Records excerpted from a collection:
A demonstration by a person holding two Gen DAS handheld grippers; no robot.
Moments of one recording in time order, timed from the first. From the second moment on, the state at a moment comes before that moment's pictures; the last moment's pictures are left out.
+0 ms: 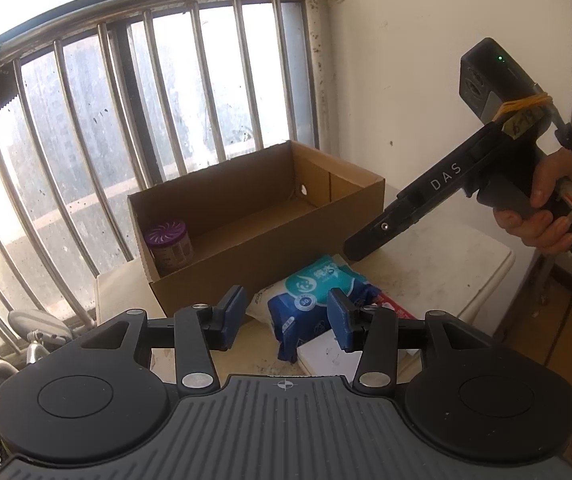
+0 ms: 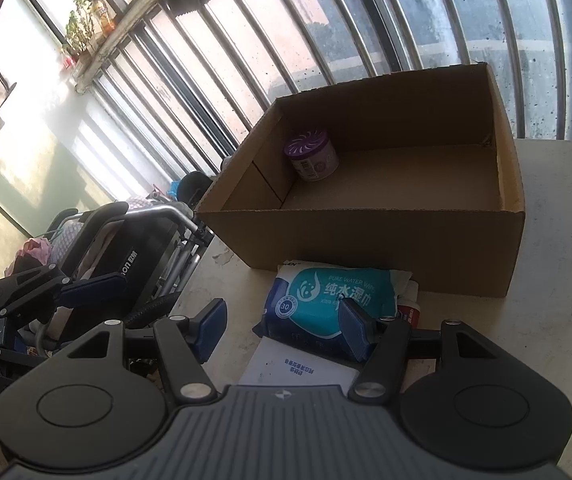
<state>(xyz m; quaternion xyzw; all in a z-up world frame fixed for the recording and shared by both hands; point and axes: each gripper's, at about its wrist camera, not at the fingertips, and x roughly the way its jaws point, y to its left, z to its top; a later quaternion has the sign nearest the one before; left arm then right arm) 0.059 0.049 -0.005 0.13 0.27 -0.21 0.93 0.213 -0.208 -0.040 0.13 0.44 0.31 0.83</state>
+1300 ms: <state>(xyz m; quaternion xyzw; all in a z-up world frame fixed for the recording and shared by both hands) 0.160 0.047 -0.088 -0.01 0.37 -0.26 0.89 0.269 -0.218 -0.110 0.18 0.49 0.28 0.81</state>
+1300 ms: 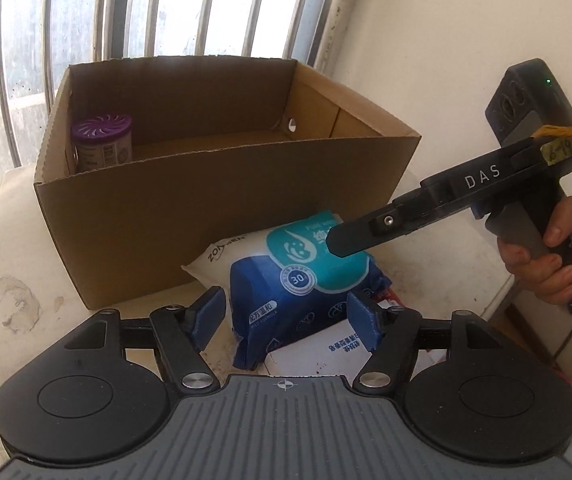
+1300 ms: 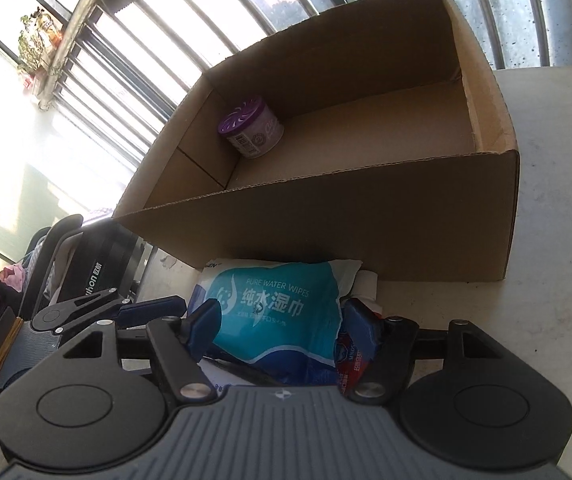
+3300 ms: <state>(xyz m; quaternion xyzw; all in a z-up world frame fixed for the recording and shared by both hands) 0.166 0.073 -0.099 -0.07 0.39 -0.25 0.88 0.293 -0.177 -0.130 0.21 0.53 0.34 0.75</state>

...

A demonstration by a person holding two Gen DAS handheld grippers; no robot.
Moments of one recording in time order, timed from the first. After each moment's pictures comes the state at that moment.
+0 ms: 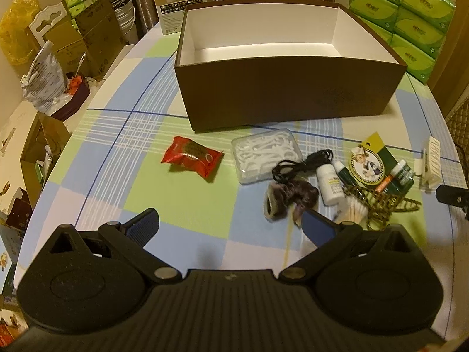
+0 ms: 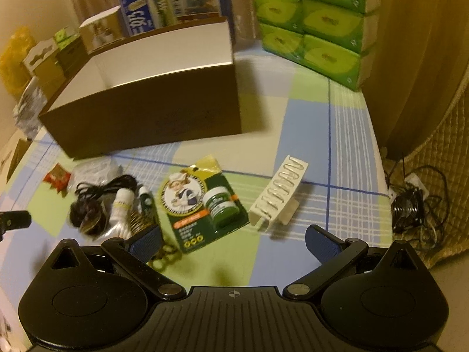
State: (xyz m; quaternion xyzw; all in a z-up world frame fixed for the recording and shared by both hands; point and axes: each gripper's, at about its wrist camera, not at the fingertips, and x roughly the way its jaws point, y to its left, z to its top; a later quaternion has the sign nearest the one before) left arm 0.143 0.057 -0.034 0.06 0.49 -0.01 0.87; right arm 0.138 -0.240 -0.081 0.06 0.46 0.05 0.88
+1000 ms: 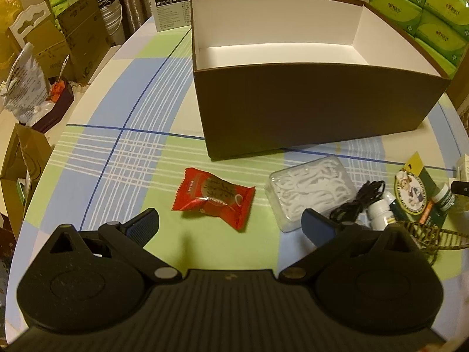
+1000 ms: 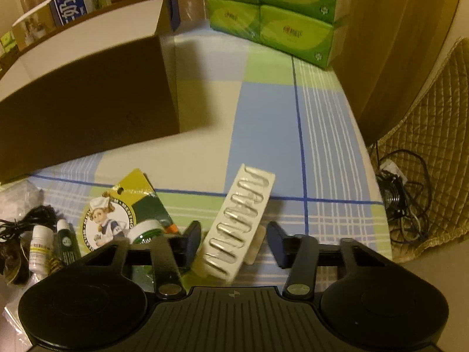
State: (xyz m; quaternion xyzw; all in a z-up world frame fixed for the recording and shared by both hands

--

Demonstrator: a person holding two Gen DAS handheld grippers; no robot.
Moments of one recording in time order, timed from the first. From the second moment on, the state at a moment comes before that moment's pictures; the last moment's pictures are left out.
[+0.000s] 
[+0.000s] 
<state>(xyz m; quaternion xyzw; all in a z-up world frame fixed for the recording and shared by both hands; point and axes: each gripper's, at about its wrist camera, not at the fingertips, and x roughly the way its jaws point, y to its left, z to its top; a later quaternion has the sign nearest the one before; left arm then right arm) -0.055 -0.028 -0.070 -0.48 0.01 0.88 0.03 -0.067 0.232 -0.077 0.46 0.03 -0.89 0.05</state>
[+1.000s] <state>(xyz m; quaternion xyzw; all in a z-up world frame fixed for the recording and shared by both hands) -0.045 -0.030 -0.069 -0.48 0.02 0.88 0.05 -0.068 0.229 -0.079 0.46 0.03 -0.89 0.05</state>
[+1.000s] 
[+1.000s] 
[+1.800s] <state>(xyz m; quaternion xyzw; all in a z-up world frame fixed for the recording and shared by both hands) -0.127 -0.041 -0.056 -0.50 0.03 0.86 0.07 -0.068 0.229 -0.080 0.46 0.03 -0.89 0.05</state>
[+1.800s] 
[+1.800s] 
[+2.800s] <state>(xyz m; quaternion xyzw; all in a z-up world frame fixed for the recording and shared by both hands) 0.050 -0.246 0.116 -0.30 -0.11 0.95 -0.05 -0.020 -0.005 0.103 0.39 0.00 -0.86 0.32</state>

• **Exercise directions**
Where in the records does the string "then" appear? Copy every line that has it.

• **Answer to this exercise**
<state>(xyz m; quaternion xyzw; all in a z-up world frame fixed for the recording and shared by both hands; point and axes: each gripper's, at about its wrist camera, not at the fingertips, and x roughly the way its jaws point, y to its left, z to its top; a later quaternion has the sign nearest the one before; left arm then right arm) 0.059 0.049 -0.005 0.13 0.27 -0.21 0.93 0.213 -0.208 -0.040 0.13 0.44 0.31 0.83</state>
<state>(xyz m; quaternion xyzw; all in a z-up world frame fixed for the recording and shared by both hands; point and axes: each gripper's, at about its wrist camera, not at the fingertips, and x roughly the way its jaws point, y to its left, z to its top; a later quaternion has the sign nearest the one before; left arm then right arm) -0.055 -0.028 -0.070 -0.48 0.01 0.88 0.03 -0.067 0.232 -0.077 0.46 0.03 -0.89 0.05</state>

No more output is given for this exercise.